What the task requires: All of the data is to be copied without a single change.

━━ Data for the task

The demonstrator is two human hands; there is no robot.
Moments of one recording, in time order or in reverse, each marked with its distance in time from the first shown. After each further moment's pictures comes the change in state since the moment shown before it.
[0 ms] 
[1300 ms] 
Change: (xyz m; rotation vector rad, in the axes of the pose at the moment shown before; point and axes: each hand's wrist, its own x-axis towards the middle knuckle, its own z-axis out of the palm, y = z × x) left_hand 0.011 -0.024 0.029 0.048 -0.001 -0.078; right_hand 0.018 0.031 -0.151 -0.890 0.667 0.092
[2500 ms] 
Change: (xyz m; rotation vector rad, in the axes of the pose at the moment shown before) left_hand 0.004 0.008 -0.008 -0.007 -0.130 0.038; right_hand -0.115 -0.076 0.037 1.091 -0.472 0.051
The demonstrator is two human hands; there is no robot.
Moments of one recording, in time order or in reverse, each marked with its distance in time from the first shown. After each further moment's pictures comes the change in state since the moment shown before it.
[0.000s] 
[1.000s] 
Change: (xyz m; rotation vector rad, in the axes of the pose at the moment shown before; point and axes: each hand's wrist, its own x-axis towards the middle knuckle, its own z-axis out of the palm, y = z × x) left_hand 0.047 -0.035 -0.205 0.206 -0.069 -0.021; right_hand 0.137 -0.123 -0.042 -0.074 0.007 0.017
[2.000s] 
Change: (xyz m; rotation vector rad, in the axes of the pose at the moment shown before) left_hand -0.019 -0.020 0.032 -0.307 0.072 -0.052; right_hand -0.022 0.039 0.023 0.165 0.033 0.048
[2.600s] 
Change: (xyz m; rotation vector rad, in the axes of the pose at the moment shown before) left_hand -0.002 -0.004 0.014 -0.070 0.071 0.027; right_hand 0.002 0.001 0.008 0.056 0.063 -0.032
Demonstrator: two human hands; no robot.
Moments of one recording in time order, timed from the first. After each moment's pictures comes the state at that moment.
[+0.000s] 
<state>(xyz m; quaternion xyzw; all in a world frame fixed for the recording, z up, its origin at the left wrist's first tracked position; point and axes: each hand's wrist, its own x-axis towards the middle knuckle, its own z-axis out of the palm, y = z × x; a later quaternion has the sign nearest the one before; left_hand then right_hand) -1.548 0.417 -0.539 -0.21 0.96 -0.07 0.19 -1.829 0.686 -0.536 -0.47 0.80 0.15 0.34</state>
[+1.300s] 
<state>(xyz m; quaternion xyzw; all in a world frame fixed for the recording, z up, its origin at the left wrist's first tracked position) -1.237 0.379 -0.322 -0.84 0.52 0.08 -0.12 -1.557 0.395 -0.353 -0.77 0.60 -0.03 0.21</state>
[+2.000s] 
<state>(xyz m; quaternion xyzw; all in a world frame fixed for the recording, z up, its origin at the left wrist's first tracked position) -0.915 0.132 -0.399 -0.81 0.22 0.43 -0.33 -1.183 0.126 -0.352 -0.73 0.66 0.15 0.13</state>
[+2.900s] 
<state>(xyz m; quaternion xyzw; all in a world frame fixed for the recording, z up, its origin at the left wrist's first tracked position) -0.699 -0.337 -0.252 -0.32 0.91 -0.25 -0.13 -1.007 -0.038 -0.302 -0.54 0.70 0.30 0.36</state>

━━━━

Worked solution:
The demonstrator is two human hands; there is no robot.
Moments of one recording, in time order or in reverse, each marked with its distance in time from the first shown. After each further moment's pictures comes the change in state since the moment shown before it.
[0 ms] 
[1300 ms] 
Change: (xyz m; rotation vector rad, in the axes of the pose at the moment shown before; point and axes: each hand's wrist, its own x-axis towards the middle knuckle, its own z-axis out of the palm, y = z × x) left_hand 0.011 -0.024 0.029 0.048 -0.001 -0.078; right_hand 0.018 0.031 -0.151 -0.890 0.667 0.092
[2500 ms] 
Change: (xyz m; rotation vector rad, in the axes of the pose at the moment shown before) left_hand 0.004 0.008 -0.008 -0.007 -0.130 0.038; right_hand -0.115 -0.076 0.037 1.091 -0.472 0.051
The demonstrator is two human hands; there is no robot.
Moments of one recording, in time order or in reverse, each marked with its distance in time from the first shown. After each further moment's pictures comes the change in state since the moment shown before it.
[0.000s] 
[1.000s] 
Change: (xyz m; rotation vector rad, in the axes of the pose at the moment shown before; point and axes: each hand's wrist, its own x-axis towards the middle knuckle, its own z-axis out of the palm, y = z × x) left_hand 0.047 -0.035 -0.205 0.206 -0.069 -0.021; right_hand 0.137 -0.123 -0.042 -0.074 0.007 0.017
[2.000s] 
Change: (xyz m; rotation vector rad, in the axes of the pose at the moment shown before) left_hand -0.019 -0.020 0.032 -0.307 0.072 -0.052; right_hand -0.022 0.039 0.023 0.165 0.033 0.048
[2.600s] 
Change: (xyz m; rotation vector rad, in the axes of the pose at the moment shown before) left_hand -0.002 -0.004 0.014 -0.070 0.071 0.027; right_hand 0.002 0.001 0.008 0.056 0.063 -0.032
Demonstrator: two human hands; no robot.
Moments of one recording in time order, timed from the first. After each moment's pictures comes the state at that moment.
[+0.000s] 
<state>(xyz m; quaternion xyzw; all in a world frame fixed for the recording, z up, its origin at the left wrist's first tracked position; point and axes: each hand's wrist, its own x-axis towards the middle knuckle, its own z-axis out of the palm, y = z × x; a later quaternion has the sign nearest the one before; left_hand then right_hand) -1.548 0.417 -0.539 -0.21 0.96 -0.07 0.19 -1.829 0.686 -0.536 -0.47 0.80 0.15 0.34</state>
[+1.300s] 
<state>(xyz m; quaternion xyzw; all in a world frame fixed for the recording, z up, its origin at the left wrist's first tracked position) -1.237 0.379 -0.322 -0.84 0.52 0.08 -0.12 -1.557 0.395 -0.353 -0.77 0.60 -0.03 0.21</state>
[+2.000s] 
<state>(xyz m; quaternion xyzw; all in a world frame fixed for the recording, z up, its origin at the left wrist's first tracked position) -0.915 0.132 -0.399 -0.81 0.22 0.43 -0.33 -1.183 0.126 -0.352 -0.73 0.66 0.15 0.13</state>
[+2.900s] 
<state>(xyz m; quaternion xyzw; all in a world frame fixed for the recording, z up, its origin at the left wrist's first tracked position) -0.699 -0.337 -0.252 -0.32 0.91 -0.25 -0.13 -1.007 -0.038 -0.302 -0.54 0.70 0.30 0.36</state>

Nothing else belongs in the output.